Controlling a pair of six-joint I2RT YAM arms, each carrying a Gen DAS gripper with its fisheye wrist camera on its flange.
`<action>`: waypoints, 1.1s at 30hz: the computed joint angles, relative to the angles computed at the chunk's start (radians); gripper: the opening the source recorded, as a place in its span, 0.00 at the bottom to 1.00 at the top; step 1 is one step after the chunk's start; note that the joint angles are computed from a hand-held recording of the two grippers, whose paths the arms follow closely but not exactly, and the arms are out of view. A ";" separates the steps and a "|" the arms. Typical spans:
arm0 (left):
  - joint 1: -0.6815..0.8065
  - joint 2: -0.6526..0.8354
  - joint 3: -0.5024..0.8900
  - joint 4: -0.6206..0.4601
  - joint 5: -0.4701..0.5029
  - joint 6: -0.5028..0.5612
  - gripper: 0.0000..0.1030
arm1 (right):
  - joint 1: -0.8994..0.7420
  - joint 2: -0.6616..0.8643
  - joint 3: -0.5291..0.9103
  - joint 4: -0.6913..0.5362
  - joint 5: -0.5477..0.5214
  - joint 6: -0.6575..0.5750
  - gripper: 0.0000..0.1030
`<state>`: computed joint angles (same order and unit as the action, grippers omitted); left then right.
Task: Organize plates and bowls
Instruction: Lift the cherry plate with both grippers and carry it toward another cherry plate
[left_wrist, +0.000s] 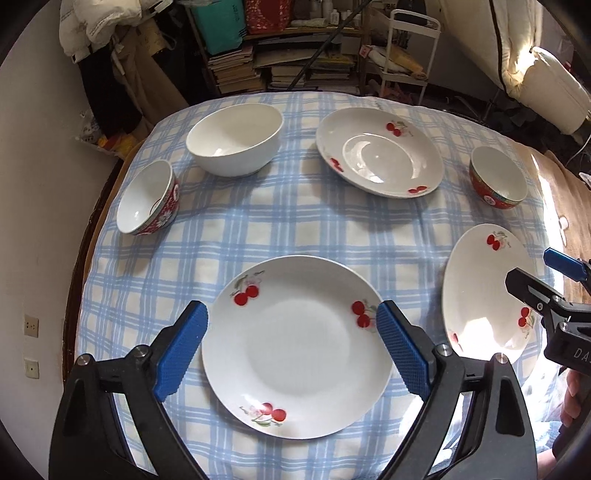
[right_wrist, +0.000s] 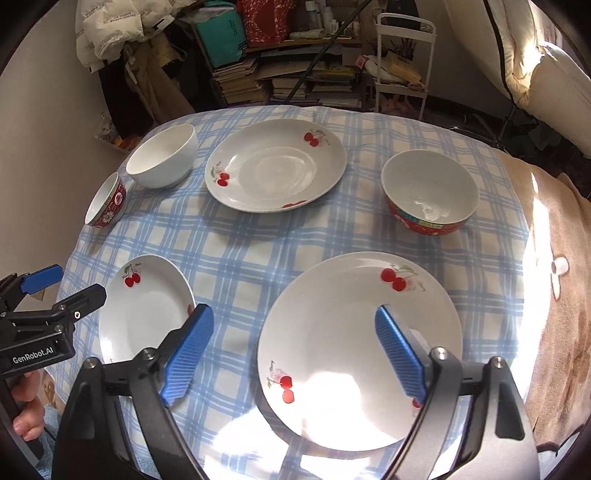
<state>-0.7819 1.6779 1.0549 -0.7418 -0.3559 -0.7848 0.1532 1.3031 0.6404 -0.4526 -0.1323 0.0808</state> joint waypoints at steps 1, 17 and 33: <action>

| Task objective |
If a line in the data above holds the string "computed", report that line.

| Answer to this exercise |
`<action>`: waypoints, 1.1s at 30hz: the computed joint angles, relative to the angles computed at the chunk's start (radians); gripper: the opening the source recorded, as a place in its span, 0.00 at the bottom to 1.00 at the top; step 1 is one step after the chunk's start; note that the joint angles are computed from a hand-held recording of the two grippers, whose paths the arms follow closely but not exactly, and the arms are out of view. A ";" separates the steps and a "|" the arms. Typical spans:
`<state>`: computed joint angles (same order and unit as the action, grippers omitted); left then right.

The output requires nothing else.